這酒後勁兒不小,喝的猛了,花景耀甩甩腦袋,繼續道“喝,再喝!”
馬偉那就是唯恐天下不亂的主兒,見狀也端起酒杯,一飲而盡。
不一時,兩個人就喝了三瓶,是徹底和懵圈了。
“我送老馬回去,你扶着花兄吧!”
錢勇無奈地將扇子別到腰間,把人半掛在他肩膀上道。
“好。”
鍾良點頭應道,待錢勇他們離開之後,招手叫來小二,把桌上未動的飯菜全都打包起來,這才扶着花景耀往外走。
他家境不好,能到鹿鳴書院讀書十分不易,之所以和錢勇他們混在一起,也不過是爲着經常能免費蹭飯罷了。
“我,我不甘心……”
“憑什麼啊,到底他憑什麼處處比我強?”
花景耀一邊走一邊嘟囔。
鍾良駕着一個醉鬼十分辛苦,好幾次都想把人扔到路邊不管。
他心裏也暗罵,自己還不甘心呢,不過是喫個飯,最後竟然這麼麻煩!不會喝就不要喝,逞什麼強?
酒樓裏,張繼看了一眼花景鈺,出聲道“你認識?”
本來兩人還沒有注意到他們那一桌,可最後鬧出的動靜實在不小,他們想不看到都難。
“我父親,在外養的兒子。”
花景鈺淡淡道,雖然這不是什麼上得了檯面的事,但他也無意隱瞞。
張繼點頭,也不再多問,好友家裏的情況,他多少也知道一些。其實,這種事實屬正常,尤其是在京城這種地方,多少人表面光鮮,背後卻做了說不盡的腌臢事。

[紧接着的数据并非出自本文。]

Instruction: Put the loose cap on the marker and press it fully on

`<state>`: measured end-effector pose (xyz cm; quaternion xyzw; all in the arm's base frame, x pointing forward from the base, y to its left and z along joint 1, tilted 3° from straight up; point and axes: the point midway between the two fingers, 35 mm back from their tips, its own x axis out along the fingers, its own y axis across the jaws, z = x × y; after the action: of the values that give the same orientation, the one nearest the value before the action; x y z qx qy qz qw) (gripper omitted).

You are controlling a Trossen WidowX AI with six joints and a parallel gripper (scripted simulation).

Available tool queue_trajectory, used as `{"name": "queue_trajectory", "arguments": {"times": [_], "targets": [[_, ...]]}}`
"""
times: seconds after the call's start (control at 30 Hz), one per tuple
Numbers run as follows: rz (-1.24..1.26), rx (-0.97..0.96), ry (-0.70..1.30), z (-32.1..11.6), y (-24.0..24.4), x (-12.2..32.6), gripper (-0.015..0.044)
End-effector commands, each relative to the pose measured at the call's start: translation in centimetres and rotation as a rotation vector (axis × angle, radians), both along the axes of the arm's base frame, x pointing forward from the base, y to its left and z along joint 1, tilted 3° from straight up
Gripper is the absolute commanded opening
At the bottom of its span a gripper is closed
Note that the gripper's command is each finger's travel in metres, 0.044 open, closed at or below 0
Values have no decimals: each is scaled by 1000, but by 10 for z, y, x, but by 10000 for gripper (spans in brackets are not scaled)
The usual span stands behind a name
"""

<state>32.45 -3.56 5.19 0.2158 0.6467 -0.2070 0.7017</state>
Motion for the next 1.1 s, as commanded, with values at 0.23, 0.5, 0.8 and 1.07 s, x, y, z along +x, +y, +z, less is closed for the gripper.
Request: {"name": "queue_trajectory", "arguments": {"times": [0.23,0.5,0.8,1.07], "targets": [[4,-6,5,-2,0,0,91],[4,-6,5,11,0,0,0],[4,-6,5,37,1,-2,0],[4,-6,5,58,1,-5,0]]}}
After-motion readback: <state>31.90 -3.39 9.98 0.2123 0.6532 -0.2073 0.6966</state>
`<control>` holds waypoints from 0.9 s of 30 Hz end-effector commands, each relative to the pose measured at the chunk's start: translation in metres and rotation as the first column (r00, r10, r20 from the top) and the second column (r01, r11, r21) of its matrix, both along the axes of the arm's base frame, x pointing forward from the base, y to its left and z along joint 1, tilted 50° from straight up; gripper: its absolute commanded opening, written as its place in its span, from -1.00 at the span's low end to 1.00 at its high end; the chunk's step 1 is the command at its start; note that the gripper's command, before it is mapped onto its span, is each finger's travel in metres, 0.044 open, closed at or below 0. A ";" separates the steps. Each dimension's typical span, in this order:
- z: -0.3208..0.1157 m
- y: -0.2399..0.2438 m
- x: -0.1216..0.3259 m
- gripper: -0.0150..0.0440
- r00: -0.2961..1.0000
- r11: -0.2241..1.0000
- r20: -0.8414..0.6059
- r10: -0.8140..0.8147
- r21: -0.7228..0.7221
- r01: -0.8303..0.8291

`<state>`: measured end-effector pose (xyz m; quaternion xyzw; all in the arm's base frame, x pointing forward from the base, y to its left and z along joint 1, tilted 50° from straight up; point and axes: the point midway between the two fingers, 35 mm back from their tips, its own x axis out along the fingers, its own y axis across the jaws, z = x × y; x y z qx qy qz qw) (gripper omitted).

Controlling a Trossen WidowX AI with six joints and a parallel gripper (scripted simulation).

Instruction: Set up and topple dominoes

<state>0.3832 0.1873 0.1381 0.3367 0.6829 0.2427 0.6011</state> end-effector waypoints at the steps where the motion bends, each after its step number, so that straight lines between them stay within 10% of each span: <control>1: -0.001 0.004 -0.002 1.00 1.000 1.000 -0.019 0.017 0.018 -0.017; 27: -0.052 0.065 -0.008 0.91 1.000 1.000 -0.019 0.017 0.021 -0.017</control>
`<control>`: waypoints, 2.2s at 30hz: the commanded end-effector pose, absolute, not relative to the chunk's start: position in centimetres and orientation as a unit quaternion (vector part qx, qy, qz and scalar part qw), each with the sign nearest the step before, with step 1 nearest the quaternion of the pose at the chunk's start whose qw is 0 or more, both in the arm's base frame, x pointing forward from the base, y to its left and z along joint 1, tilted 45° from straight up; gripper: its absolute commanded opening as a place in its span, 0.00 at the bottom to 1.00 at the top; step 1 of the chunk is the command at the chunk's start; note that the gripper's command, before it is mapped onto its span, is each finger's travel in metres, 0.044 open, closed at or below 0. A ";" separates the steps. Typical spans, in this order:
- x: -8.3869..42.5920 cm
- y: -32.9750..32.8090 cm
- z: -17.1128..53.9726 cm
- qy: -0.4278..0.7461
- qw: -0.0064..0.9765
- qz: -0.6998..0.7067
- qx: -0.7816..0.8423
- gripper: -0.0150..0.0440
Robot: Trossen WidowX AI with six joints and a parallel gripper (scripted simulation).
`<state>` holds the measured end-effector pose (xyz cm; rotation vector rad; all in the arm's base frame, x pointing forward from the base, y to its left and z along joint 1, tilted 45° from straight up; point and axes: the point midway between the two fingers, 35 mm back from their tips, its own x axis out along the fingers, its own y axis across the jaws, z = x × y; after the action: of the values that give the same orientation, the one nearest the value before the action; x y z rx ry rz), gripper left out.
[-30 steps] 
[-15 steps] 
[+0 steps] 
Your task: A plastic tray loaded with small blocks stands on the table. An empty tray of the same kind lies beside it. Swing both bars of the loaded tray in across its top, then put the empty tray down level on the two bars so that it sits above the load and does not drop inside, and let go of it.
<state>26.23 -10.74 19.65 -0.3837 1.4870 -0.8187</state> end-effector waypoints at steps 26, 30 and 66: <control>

“三皇子即將大婚,皇上爲他擇了秦尚書家的女兒,你怎麼看?”
對着花景鈺,張繼的話也會多一些,經常同他談論時局,主要是因爲好友對此總有獨到的看法。
他口中的秦尚書,自然是那位最擅長和稀泥的秦尚書。不過,他雖然官居尚書,但背後卻沒有什麼複雜的勢力,恐怕這也是皇帝看好這門婚事的主要原因。
“如此,才能不動搖太子的地位。”
花景鈺淡淡道,而今三皇子風頭正盛,幾乎與太子不相上下,皇帝給他選這樣一位正妃,便是暗喻他,不要對皇位有什麼不該有的想法。